Thursday, February 04, 2016

"Being seen"

I had the privilege of hearing Katherine and Jay Wolf on Tuesday. They are an amazing couple with a website, and a book http://www.hopeheals.com/#welcome . I would recommend you go there and read the book.


Their presentation about their life experience was amazing, filled with trials subdued by hope. As they have come to understand disability, they made a point about a realization that had come to them. Basically it is that people with disabilities need to "be seen." It is a very basic starting point, but it is easy to understand that it is the beginning of everything. If I see you, you are in my presence and I am no longer avoiding you, at least on some level. If I see you, I begin to enter into your experience, understand a bit about what your life is like. Particularly in the case of individuals with disabilities, I am no longer sheltered from you. I can no longer say, "I didn't know" when someone describes your life experience. Being seen has the potential to be the beginning of manythings.


If people with a particular characteristic are not being seen, that leads to other, potentially negative outcomes. I remember the joke, "What the eye doesn't see, the cook gets away with!" That is, who knows what goes on in a kitchen when no one is watching. Well, what the eye doesn't see, human services gets away with. What the eye doesn't see, group homes get away with. We are often aghast at what people will record on video cameras. But the take home from that is not just that someone was caught doing something, but that the kinds of things that are not seen have been going on all of the time because people are not seen. Don't hear me wrong. I am not advocating increased video surveillance or the use of technology to in some way moniter people. Quite the opposite.


What I would advocate is that you see people with disabilities in your life and advocate that others see them as well. You have the ability to facilitate that by what you do. If I take someone out for lunch, I facilitate them being seen in the community. This is not always easy, though, as much of human services are a barrier to the friendships between people that would allow this to occur. But it is not just human services.


How well is your church doing in ensuring people with disabilities are being seen in a variety of Christian community contexts?
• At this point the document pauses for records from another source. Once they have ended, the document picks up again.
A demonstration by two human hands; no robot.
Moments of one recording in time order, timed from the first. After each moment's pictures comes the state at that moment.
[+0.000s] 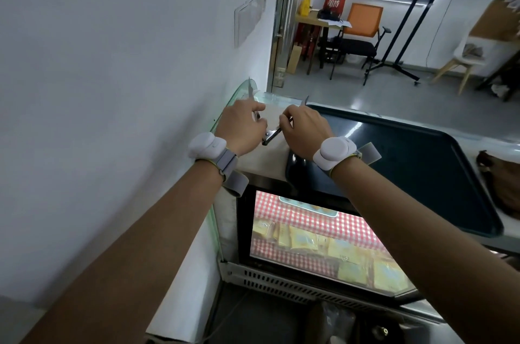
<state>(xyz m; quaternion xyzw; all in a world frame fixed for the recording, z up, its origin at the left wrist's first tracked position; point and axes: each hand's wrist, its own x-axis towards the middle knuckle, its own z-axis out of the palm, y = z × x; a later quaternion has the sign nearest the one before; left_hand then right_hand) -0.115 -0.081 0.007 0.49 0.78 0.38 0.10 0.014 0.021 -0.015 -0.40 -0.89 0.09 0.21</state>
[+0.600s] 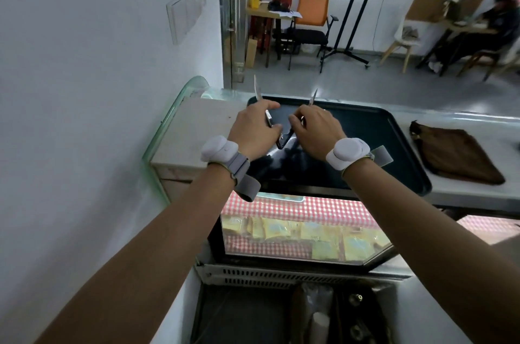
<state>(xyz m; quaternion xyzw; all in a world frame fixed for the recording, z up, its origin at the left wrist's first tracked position) -0.015 -0.042 0.001 0.58 0.70 0.39 0.16 0.133 0.041 -0.016 -0.48 -0.85 0.06 0.22</state>
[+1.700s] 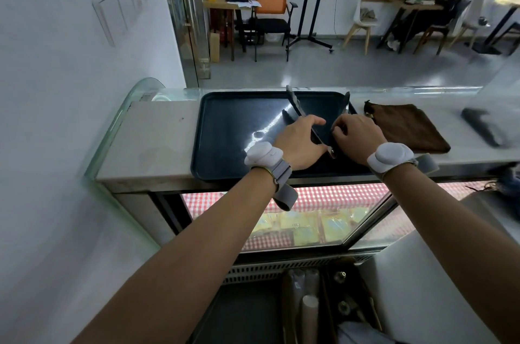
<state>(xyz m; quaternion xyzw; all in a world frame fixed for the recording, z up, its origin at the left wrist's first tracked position) 0.127 -0.004 -0.025 0.69 0.59 0.29 0.30 0.299 0.060 -0.039 -0.60 -0.78 0.02 0.18</state>
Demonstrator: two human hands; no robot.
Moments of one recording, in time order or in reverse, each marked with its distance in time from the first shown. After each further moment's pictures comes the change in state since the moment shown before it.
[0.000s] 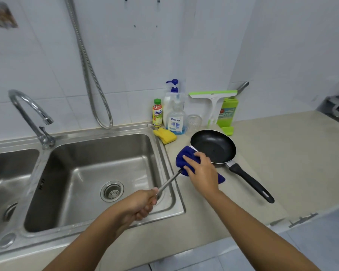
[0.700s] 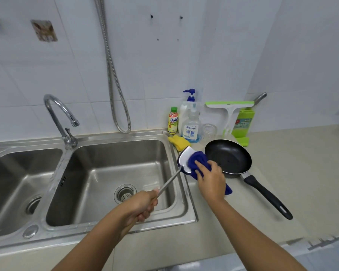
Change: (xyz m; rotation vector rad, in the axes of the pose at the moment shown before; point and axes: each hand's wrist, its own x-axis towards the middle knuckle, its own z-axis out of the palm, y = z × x) left_hand -0.014 -0.005 -0.024 -0.078 0.117 0.001; right_hand 0.004 -0.012 0.025 -0.047 0.038 0.112
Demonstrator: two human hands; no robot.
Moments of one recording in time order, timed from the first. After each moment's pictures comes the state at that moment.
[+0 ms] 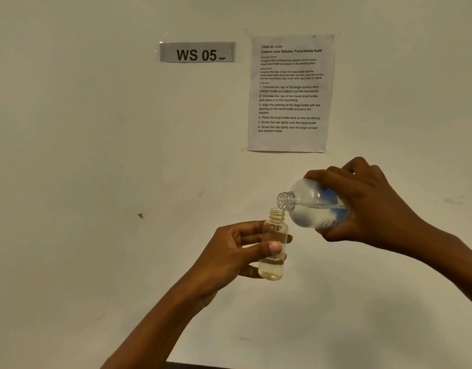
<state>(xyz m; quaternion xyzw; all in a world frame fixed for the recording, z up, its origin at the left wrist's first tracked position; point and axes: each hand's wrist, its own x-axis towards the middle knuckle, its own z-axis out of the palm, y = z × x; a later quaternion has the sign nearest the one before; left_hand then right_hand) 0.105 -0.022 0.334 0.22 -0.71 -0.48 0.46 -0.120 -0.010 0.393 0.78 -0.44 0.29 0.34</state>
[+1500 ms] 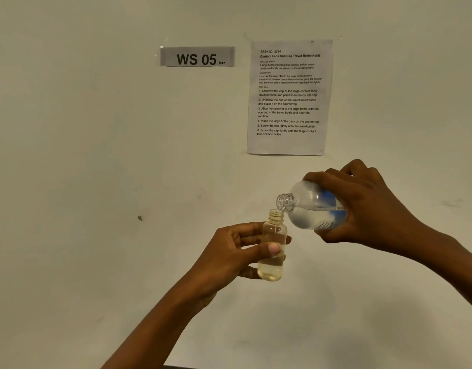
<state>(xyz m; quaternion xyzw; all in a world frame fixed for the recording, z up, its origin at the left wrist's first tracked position) 0.104 -0.023 0.336 0.22 -0.72 -0.48 0.46 -0.123 -0.011 0.395 0.78 -0.44 0.28 0.34</state>
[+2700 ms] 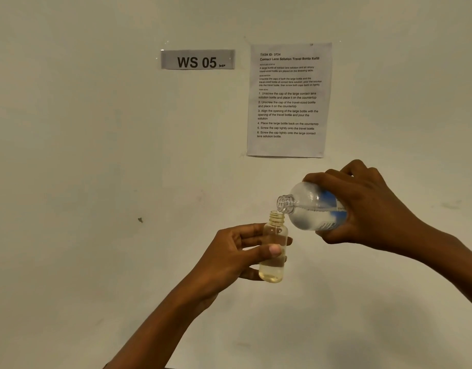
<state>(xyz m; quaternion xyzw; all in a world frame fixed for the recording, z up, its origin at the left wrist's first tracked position) 0.103 -0.022 0.336 0.22 -0.71 -0.48 0.46 -0.120 -0.005 0.398 0.78 -0.46 0.28 0.33</state>
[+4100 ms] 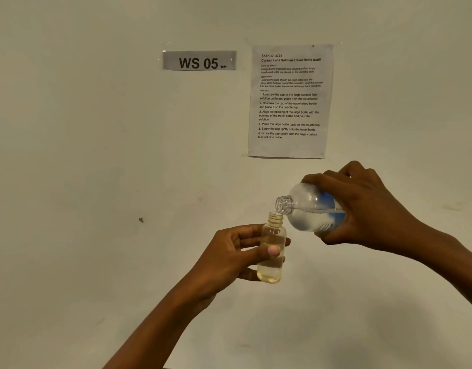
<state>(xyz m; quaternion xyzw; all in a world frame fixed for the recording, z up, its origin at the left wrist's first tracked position) 0.105 -0.023 0.335 0.23 -0.71 -0.48 0.46 -0.117 -0.003 0.399 0.78 -0.47 0.27 0.32</state>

Sometimes ministries can be so segregated, it is almost as if those in them are spirited in and out, with no opportunity for interactions with others in the environment. I don't think this is right. I am also not saying that people with disabilities should be put on display somehow. Rather, if they, like everyone else, are simply in the enviornment, singing songs, drinking coffee, listening to teaching, they become like everyone else. I guess "being seen" is a simple test for a level of being integrated.


Are people with disabilities being seen at your church? It is a simple test for integration. If people are being seen, that is a good starting point for many good things that could grow out of that.